:: What you need to do ::
What you return should be the complete listing, unchanged, with no pictures in it.

:: Given data ::
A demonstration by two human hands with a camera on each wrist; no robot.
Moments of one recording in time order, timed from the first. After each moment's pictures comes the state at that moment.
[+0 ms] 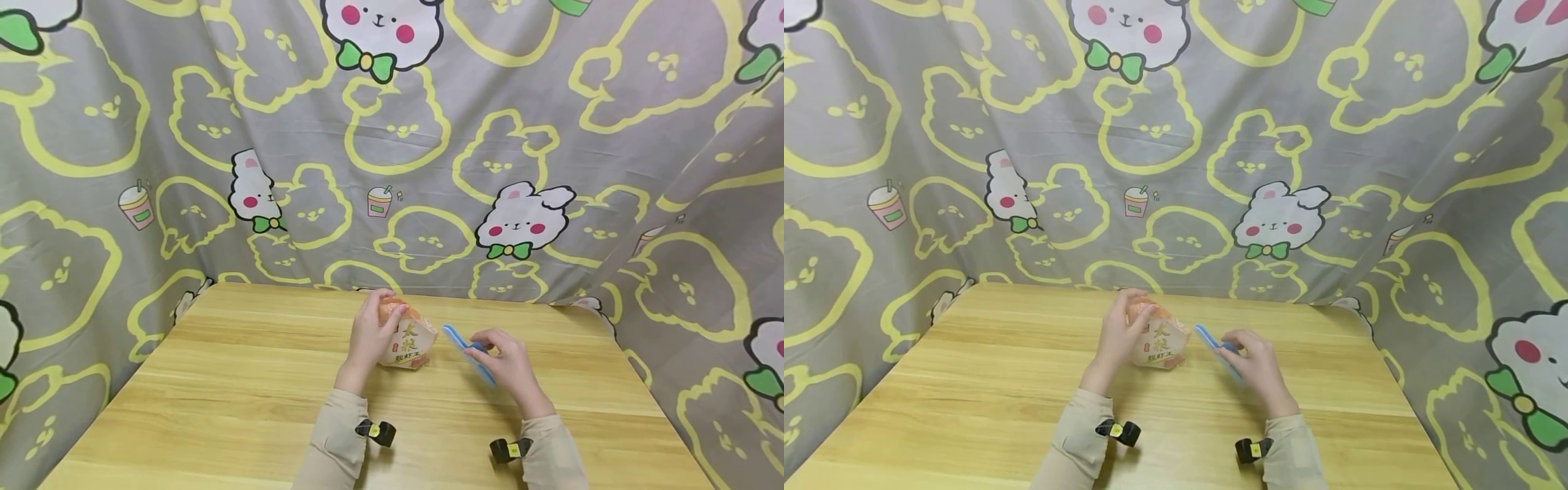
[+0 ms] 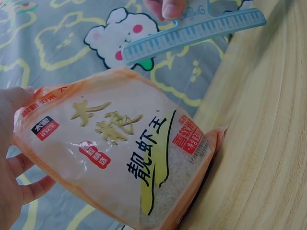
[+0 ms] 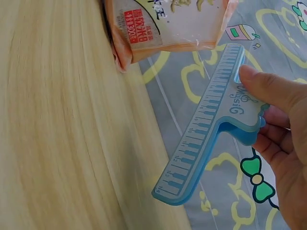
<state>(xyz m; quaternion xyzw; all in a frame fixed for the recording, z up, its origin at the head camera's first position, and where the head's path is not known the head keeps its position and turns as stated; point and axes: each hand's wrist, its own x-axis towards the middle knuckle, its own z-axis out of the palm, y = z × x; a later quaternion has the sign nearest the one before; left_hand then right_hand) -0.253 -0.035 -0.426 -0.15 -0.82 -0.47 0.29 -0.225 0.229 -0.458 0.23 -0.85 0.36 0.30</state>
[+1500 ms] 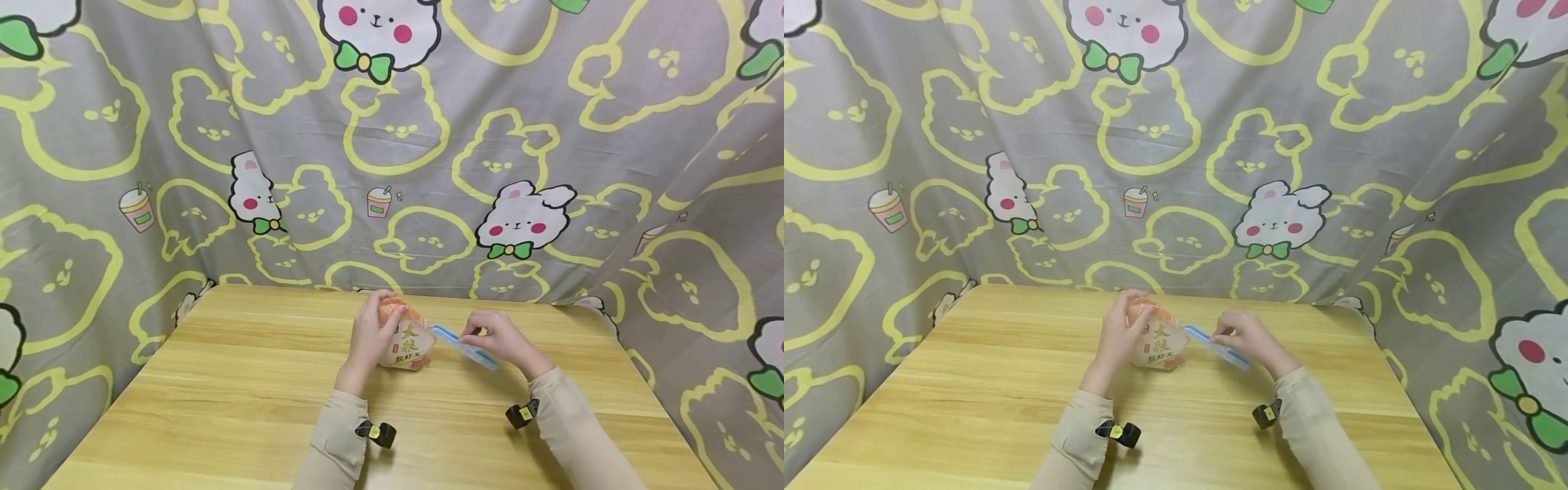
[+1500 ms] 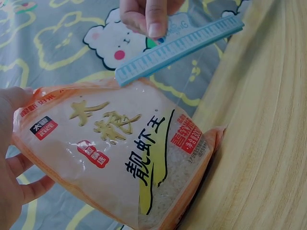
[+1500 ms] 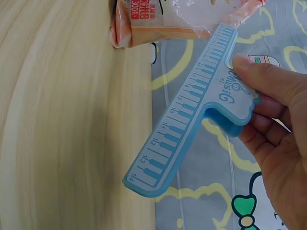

:: Solved exercise ::
A demonstration by two human hands with a camera on each wrist; no robot.
Moments of one recording in time order, timed from the first. After each moment's pictures comes the state at that moment.
[+0 ms] 
[+0 ms] 
[+0 ms] 
<state>(xyz m; quaternion xyzw; all in a frame fixed for the recording, z up, its origin at the head camera's first position, and where the head's path is not known the head keeps its position and turns as stated; point and axes: each hand's wrist, its own x-axis towards the middle knuckle, its own z-axis out of the palm, y = z × x; a later quaternion has the sign nearest the one before; left_hand then right_hand) -0.253 -0.035 -0.426 -0.15 -0.82 -0.47 0.29 -0.225 0.229 -0.458 0.23 -0.85 0.36 0.30</state>
[+1500 ms] 
[+1500 ms] 
[+1500 ms] 

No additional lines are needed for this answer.